Every rule in this methodology exists because its absence caused a real problem on a real project. Nothing is theoretical. Everything is praxis.
Evolution & Proof
The same patterns were independently reinvented across three projects. That was the signal — these weren’t project-specific hacks, they were a methodology.
Master plans
Manually written markdown plans for multi-week projects losing context in the ChatGPT web interface.
Work orders
Conversational prompts too imprecise for complex execution — acceptance criteria and structured tasks emerged.
Terminal agents
IDE and terminal agents (Windsurf → Claude Code → Codex) replaced web interface workflows.
Source of Truth
Decision drift across sessions required one canonical record — the SOT document was born.
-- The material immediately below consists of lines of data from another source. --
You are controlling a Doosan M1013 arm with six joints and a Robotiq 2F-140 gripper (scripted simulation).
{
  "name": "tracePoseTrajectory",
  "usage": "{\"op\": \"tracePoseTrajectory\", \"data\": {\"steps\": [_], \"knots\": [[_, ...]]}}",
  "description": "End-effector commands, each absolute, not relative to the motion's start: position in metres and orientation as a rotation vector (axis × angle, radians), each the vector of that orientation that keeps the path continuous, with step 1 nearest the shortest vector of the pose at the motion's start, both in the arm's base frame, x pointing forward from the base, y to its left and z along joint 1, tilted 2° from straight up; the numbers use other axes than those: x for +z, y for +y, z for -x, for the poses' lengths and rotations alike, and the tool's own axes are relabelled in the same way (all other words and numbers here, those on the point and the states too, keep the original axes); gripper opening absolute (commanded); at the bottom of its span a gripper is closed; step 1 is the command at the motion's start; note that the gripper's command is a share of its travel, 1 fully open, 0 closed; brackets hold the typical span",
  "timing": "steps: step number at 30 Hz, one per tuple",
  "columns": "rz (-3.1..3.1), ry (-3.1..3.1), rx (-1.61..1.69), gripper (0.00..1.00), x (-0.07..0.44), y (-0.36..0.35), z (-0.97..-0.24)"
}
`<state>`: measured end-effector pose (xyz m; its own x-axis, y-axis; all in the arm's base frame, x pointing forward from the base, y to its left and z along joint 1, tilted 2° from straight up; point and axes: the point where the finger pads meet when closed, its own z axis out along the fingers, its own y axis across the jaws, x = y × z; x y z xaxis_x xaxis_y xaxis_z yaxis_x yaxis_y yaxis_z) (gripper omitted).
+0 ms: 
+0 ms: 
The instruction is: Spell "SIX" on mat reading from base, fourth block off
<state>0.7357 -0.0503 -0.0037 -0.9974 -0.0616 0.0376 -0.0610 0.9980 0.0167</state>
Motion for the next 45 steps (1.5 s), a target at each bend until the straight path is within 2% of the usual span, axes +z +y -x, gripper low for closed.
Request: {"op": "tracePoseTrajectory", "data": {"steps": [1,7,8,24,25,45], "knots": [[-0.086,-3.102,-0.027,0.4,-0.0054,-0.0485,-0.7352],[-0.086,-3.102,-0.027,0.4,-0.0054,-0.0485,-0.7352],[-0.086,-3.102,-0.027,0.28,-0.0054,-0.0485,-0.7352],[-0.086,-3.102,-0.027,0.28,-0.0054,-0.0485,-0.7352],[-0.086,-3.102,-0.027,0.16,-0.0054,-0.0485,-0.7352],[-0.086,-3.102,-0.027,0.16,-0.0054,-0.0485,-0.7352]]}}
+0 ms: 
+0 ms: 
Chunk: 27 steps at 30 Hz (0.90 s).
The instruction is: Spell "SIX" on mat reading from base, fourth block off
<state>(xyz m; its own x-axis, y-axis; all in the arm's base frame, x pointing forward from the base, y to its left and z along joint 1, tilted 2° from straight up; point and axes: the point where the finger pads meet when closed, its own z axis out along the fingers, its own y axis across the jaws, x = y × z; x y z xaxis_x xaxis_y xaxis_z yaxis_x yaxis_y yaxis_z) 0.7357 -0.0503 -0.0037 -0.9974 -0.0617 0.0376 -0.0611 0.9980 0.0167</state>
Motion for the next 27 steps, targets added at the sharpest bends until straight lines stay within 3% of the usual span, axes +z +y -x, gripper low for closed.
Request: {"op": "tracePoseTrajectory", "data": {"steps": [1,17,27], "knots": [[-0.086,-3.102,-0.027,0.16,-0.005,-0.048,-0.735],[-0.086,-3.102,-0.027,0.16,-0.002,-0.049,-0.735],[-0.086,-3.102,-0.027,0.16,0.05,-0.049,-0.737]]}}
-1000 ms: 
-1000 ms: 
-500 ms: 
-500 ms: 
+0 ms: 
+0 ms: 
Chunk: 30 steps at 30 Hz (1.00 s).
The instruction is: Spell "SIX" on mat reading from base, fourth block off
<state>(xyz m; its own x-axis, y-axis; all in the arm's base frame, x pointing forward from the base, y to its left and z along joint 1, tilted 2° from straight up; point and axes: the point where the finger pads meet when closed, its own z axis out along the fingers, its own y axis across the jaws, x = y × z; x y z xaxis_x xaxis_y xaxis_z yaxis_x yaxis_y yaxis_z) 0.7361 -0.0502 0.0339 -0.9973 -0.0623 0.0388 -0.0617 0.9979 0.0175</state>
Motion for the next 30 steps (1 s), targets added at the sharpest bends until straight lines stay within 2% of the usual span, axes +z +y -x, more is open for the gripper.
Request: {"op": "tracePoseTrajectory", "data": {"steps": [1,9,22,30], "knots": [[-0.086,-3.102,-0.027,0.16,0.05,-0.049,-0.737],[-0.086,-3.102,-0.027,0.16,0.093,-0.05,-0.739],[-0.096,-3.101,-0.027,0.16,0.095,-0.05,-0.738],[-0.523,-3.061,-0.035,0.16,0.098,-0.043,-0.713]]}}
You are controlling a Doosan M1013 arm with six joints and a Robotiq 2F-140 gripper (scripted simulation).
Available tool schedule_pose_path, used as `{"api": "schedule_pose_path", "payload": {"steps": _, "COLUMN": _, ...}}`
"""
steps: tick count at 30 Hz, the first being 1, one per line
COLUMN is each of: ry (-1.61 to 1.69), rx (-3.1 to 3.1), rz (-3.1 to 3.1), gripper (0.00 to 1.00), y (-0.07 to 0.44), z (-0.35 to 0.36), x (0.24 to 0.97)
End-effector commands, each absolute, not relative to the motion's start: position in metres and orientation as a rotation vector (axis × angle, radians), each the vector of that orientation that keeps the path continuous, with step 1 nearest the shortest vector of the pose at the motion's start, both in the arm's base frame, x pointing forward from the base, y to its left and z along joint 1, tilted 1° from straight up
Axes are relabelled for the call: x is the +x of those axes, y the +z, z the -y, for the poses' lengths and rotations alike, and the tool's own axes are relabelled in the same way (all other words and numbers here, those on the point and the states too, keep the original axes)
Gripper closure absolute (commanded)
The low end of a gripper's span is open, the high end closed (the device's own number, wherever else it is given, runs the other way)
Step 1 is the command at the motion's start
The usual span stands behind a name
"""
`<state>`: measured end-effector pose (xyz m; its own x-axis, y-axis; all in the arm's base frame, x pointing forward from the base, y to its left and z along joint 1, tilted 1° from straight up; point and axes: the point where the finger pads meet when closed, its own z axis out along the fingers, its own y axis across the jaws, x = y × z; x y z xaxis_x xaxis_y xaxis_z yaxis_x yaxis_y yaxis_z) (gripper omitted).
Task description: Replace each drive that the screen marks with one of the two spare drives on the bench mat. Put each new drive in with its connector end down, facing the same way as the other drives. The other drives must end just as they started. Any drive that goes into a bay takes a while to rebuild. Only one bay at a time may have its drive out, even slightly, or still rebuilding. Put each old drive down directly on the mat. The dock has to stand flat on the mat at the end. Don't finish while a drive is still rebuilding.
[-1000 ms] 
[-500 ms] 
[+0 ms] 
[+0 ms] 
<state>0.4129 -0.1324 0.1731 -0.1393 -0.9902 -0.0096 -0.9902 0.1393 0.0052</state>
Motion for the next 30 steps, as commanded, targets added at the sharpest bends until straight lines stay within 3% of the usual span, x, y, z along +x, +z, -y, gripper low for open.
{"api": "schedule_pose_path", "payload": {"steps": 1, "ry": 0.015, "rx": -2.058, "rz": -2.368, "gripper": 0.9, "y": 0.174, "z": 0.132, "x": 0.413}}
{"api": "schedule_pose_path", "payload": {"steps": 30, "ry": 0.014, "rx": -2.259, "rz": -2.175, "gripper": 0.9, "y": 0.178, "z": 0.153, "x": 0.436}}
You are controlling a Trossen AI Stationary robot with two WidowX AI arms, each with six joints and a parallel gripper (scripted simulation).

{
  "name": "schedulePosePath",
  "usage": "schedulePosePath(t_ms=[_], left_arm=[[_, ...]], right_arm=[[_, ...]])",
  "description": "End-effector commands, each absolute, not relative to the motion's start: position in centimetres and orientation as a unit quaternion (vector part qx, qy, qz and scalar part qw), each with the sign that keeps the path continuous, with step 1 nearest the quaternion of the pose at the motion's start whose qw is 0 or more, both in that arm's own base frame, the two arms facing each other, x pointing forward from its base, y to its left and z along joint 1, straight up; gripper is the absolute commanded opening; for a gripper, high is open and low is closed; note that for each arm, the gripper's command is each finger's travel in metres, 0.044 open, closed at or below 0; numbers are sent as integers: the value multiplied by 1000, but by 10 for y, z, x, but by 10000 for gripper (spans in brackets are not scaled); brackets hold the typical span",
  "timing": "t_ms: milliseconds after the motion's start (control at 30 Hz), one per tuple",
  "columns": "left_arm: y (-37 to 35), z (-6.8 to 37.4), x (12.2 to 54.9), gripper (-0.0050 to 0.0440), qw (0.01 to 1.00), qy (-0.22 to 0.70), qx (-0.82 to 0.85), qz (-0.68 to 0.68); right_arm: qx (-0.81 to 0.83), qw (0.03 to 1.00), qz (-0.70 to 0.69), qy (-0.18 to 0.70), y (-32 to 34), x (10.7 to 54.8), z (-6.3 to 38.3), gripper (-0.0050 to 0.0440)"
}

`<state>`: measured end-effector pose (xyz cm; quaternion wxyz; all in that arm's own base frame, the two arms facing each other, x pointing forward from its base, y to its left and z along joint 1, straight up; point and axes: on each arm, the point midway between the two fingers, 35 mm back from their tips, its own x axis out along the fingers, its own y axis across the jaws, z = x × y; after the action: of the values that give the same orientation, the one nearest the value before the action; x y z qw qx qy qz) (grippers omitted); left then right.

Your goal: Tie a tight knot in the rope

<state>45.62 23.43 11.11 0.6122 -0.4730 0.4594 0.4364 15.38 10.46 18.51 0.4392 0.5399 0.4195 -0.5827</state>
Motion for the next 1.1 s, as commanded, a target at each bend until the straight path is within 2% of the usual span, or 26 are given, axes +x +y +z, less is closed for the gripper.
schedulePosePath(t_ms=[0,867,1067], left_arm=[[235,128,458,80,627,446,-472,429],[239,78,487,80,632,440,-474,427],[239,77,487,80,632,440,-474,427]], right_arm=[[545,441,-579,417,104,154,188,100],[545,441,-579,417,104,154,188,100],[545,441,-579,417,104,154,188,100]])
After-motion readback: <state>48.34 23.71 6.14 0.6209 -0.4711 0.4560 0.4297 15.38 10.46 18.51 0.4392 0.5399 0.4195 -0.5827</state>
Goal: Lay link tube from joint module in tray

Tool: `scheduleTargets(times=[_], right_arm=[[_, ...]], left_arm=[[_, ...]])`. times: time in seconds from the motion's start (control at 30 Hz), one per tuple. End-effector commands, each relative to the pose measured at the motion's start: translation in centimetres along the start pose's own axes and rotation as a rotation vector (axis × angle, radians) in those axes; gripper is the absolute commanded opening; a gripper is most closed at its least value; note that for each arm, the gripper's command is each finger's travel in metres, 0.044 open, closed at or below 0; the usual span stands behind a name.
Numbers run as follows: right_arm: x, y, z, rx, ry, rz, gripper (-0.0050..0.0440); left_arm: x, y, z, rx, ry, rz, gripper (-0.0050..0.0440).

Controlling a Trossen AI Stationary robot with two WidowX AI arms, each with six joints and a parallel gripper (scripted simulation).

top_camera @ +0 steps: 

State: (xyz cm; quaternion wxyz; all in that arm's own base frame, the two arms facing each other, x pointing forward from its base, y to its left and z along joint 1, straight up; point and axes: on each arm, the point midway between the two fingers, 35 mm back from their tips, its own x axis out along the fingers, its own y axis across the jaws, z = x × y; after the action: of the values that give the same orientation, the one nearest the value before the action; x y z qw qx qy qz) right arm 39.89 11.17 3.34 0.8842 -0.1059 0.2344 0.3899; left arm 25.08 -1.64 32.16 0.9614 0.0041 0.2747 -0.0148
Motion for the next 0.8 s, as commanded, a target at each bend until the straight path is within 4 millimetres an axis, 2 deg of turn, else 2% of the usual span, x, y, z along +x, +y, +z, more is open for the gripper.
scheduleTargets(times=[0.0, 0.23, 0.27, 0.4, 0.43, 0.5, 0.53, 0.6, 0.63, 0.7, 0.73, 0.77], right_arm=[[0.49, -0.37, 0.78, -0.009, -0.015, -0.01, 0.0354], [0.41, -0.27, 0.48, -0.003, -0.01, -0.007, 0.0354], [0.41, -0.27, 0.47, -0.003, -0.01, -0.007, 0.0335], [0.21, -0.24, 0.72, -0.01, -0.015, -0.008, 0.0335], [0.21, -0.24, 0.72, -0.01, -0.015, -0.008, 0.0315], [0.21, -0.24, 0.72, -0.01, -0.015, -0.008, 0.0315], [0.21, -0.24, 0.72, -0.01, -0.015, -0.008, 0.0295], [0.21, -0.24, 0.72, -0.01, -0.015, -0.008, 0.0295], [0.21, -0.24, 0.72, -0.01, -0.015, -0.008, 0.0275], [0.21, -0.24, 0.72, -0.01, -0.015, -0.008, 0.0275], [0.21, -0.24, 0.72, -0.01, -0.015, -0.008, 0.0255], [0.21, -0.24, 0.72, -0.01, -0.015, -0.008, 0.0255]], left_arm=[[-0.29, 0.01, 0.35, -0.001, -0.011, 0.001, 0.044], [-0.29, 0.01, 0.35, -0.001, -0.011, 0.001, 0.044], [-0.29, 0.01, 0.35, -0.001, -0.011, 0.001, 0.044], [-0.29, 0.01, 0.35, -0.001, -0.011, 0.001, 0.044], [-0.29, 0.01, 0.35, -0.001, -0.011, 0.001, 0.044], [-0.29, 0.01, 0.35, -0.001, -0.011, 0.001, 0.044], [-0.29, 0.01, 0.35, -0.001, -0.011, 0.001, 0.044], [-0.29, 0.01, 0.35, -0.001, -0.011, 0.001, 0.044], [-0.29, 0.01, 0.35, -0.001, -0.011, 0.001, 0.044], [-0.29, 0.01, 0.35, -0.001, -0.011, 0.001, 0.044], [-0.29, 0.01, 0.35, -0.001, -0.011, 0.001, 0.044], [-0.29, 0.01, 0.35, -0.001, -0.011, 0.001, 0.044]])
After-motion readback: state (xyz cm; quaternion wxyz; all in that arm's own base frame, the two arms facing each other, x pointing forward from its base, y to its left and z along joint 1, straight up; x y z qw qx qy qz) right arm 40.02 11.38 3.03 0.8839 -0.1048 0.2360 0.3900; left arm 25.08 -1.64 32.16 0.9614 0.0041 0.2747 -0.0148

Context chain + dev/ convention
Session state and milestones needed their own files. Root directory chaos resolved with the dev/ folder convention.
Foundation
Initial public release — two years of organic practice formalized into a spec. Context chain, work orders, four-stage pipeline, provider init system, adoption tiers, and operating modes.
Validation
praxis-lint added — 50 automated checks that enforce the methodology. Trust but verify.
This portfolio was built entirely using Praxis. Every work order, context handoff, and audit trail lives in the dev/ folder of this repository.